Passos obrigado a pedir desculpa depois de falar na existência de suicídios

Costa disse não querer “entrar aqui em debate com o líder da oposição”. Candidato do PSD enganou Passos

A tragédia de Pedrógão Grande continua propícia ao mistério. Já se teve um avião-fantasma, um repórter-fantasma e ontem anunciaram-se suicídios que, afinal, não se deram. Em Castanheira de Pera, Pedro Passos Coelho afirmou ter “conhecimento de vítimas indiretas deste processo, de pessoas que puseram termo à vida, em desespero”.

Para o líder da oposição e presidente do PSD, tal era prova de que “o Estado falhou e continua a falhar”, na medida em que essas vítimas “não receberam a tempo o apoio psicológico que lhes devia ter sido prestado”.

No entanto, depois de o Ministério da Saúde e da Administração Regional de Saúde desmentirem oficialmente essas afirmações, o provedor da Santa Casa da Misericórdia de Pedrógão Grande veio assumir que fora ele a induzir Passos Coelho em erro.

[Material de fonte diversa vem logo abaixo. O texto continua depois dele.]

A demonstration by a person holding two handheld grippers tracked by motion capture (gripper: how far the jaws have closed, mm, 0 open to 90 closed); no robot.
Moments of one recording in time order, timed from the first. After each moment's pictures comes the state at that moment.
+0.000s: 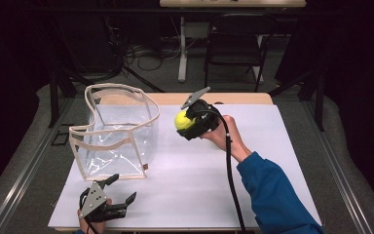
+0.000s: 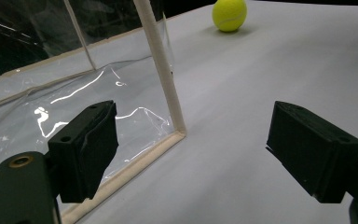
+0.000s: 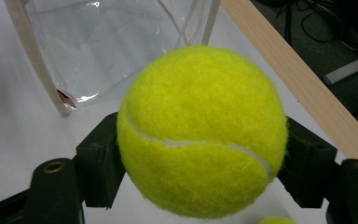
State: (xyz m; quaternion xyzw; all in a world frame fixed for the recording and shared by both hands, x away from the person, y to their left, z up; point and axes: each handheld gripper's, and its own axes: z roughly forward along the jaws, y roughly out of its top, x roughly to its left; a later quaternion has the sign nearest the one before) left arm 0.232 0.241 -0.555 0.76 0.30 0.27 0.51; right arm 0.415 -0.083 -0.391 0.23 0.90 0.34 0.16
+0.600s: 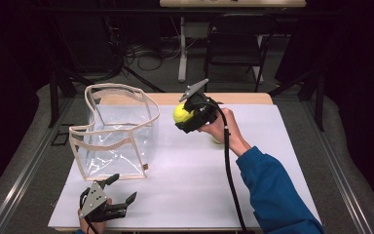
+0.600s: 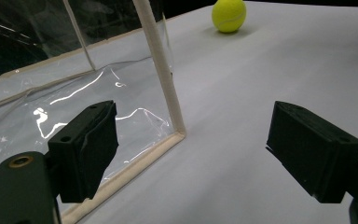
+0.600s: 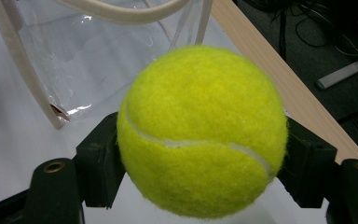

“Fui eu que dei ao dr. Passos Coelho uma informação errada. Julguei que a informação era fidedigna e, afinal, não era”, disse João Marques, que também é candidato do PSD à Câmara Municipal de Pedrógão Grande nas eleições autárquicas deste ano e presidente da concelhia do PSD local.

“Felizmente não se confirma nenhum suicídio, ao contrário do que eu disse ao dr. Passos Coelho. Peço-lhe desculpas públicas por isso”, concluiu.

João Marques foi líder autárquico em Pedrógão de 1997 a 2013, não se recandidatando nas últimas autárquicas devido a ter cumprido o número máximo de mandatos.

O presidente da Câmara de Pedrógão Grande, Valdemar Alves, veio horas depois responder: “Corram com os boateiros porque efetivamente – e graças a Deus – não há confirmação nenhuma de suicídios. O que há são boatos.”

De volta a Lisboa para a apresentação da candidatura de Fernando Seara à Câmara Municipal de Odivelas, Pedro Passos Coelho pediu desculpa pelo equívoco, em declarações aos jornalistas. “Sinceramente, peço desculpa por ter usado um dado não confirmado. Não devia ter utilizado essa informação”, disse o antigo primeiro-ministro. Passos garantiu que não utilizara o dado como arma política, salientando que a “responsabilidade objetiva” do Estado perante a tragédia dos incêndios no distrito de Leiria se mantinha, pois é o Estado que “devia ter protegido a vida das pessoas”. As informações oficiais apontam para um número de 64 mortos e mais de 200 feridos.

“Não pode haver uma espécie de branqueamento político sobre situações que vão acontecendo. Uma coisa é assumir responsabilidades, outra coisa é fechar os olhos e fazer de conta que as coisas não acontecem”, continuou Passos.

Para o líder dos “laranjas”, é muito importante que haja “um mecanismo de reparação” depois de o Estado, a seu ver, ter falhado. Passos defendeu, também ontem, a criação de um mecanismo rápido de atribuição de indemnização às vítimas e, se o governo não acolher a medida, ao que o i apurou, o PSD poderá apresentar uma proposta legislativa nesse sentido.

Em Almada, num evento autárquico, o primeiro-ministro, António Costa, reagiu, considerando: “Não vou estar aqui a entrar em debate com o líder da oposição, nem creio que seja isso que os portugueses esperam do governo.”

Para Costa, “os portugueses esperam que o governo se empenhe no esclarecimento de tudo, que contribua para a reconstrução e para a reposição da normalidade da vida daquelas populações. Neste momento não vou contribuir com polémicas porque não tenho teses, não tenho pontos de vista”.

O dever do governo, para o primeiro-ministro, “é criar as condições para esclarecer tudo e total disponibilidade para que, tal como o líder da oposição propôs, a Assembleia da República crie uma comissão técnica independente e que o Ministério Público tenha toda a informação disponível para realizar o seu inquérito”.

“Vou aguardar serenamente as conclusões dessas informações. Mas eu não respondo antes de perguntar, nem concluo sem ser em função das informações que obtenho. Sobre polémicas, o líder da oposição fará as polémicas que entende, mas comigo não fará, porque não tenho um ponto de vista a defender”, concluiu o chefe do executivo.

Costa afirmou não querer tirar “conclusões antecipadas face aos relatórios que foram solicitados, mas ninguém pode deixar de estar revoltado com o facto de, até este momento, termos perdido 64 vidas humanas num incêndio daquela dimensão”.